> _INSTRUCTIONS FOR THE TASK_
An exact, complete copy of the entries is what is needed.

START AVAILABLE DATA

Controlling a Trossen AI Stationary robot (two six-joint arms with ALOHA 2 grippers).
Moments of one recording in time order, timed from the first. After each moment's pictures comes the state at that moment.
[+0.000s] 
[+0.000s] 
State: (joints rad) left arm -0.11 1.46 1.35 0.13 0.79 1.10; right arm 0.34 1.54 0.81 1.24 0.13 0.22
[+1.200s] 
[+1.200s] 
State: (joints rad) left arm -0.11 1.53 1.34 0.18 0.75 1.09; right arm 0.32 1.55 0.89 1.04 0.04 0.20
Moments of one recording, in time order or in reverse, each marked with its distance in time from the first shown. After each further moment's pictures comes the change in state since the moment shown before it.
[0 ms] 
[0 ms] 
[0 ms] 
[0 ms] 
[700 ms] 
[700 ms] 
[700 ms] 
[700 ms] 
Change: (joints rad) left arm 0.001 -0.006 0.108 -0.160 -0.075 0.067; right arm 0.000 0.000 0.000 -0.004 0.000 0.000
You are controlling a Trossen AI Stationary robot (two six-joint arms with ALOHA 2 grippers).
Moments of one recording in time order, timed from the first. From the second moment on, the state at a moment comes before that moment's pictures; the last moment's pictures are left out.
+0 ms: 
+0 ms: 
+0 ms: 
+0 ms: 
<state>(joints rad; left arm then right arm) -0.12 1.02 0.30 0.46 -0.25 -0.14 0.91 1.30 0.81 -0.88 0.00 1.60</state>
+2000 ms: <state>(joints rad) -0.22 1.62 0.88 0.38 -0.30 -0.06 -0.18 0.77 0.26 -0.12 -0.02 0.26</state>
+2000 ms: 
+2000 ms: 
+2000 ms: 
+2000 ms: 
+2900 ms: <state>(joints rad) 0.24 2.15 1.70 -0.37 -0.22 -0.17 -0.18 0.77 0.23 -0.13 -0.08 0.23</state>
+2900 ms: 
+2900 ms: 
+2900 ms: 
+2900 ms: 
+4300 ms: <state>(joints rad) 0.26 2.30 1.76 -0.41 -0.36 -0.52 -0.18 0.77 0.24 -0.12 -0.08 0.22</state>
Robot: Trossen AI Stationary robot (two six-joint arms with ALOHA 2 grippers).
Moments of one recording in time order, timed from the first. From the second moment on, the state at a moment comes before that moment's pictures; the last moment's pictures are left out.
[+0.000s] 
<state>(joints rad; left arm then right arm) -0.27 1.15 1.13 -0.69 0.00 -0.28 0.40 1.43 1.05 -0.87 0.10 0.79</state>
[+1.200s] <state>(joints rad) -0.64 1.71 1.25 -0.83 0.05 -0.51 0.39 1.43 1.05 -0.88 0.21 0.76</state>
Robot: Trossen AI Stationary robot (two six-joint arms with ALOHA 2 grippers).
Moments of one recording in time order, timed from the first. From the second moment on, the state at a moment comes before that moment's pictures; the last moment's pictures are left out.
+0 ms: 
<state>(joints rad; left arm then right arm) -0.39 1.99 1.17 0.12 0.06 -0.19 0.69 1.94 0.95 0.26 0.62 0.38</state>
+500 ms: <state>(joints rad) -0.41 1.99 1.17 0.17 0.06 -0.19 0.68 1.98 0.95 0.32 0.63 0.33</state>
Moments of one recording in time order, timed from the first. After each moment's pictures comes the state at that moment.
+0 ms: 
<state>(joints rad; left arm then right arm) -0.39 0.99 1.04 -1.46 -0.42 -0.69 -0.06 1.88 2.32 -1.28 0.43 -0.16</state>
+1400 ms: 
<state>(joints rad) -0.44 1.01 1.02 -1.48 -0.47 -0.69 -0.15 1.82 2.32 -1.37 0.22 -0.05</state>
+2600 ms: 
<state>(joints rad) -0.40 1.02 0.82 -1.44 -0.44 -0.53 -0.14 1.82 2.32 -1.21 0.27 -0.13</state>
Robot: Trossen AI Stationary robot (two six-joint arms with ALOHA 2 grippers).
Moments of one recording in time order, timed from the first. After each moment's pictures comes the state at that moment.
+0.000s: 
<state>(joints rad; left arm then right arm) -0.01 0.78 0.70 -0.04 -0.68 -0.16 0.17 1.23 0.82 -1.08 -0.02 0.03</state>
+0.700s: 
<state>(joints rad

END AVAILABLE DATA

> _ANSWER SPACE_
Controlling a Trossen AI Stationary robot (two six-joint arms with ALOHA 2 grippers).
Moments of one recording in time order, timed from the first. After each moment's pictures comes the state at that moment.
[+0.000s] 
[+0.000s] 
State: (joints rad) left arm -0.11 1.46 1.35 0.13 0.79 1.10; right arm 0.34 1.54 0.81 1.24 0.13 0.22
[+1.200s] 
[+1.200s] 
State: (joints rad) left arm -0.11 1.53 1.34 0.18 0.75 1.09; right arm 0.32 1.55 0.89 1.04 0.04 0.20
Moments of one recording, in time order or in reverse, each marked with its distance in time from the first shown. After each further moment's pictures comes the change in state since the moment shown before it.
[0 ms] 
[0 ms] 
[0 ms] 
[0 ms] 
[700 ms] 
[700 ms] 
[700 ms] 
[700 ms] 
Change: (joints rad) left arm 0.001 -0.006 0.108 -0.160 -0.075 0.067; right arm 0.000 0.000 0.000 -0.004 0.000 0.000
You are controlling a Trossen AI Stationary robot (two six-joint arms with ALOHA 2 grippers).
Moments of one recording in time order, timed from the first. From the second moment on, the state at a moment comes before that moment's pictures; the last moment's pictures are left out.
+0 ms: 
+0 ms: 
+0 ms: 
+0 ms: 
<state>(joints rad; left arm then right arm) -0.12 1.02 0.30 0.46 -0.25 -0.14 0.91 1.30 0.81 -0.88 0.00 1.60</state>
+2000 ms: <state>(joints rad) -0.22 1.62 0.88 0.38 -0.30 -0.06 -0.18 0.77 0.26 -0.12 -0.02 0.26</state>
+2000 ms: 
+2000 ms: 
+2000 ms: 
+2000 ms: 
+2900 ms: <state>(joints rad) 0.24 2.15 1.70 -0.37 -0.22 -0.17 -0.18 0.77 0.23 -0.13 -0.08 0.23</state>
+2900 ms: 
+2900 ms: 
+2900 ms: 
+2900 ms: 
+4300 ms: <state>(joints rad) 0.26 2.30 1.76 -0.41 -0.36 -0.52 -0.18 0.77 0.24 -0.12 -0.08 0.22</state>
Robot: Trossen AI Stationary robot (two six-joint arms with ALOHA 2 grippers).
Moments of one recording in time order, timed from the first. From the second moment on, the state at a moment comes before that moment's pictures; the last moment's pictures are left out.
[+0.000s] 
<state>(joints rad; left arm then right arm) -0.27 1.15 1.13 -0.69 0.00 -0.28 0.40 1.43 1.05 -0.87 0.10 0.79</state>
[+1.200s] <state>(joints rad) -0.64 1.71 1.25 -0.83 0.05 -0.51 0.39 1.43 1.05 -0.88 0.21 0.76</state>
Robot: Trossen AI Stationary robot (two six-joint arms with ALOHA 2 grippers).
Moments of one recording in time order, timed from the first. From the second moment on, the state at a moment comes before that moment's pictures; the last moment's pictures are left out.
+0 ms: 
<state>(joints rad; left arm then right arm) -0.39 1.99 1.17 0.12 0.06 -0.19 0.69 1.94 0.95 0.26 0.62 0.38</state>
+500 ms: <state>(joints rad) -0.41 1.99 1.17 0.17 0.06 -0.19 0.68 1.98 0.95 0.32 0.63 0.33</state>
Moments of one recording in time order, timed from the first. After each moment's pictures comes the state at that moment.
+0 ms: 
<state>(joints rad; left arm then right arm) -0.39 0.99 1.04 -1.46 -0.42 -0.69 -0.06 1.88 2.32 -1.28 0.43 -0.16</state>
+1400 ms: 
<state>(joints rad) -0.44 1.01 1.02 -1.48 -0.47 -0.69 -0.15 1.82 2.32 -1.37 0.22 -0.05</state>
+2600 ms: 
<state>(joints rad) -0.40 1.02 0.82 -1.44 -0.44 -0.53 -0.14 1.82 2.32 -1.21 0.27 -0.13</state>
Robot: Trossen AI Stationary robot (two six-joint arms with ALOHA 2 grippers).
Moments of one recording in time order, timed from the first. After each moment's pictures comes the state at that moment.
+0.000s: 
<state>(joints rad; left arm then right arm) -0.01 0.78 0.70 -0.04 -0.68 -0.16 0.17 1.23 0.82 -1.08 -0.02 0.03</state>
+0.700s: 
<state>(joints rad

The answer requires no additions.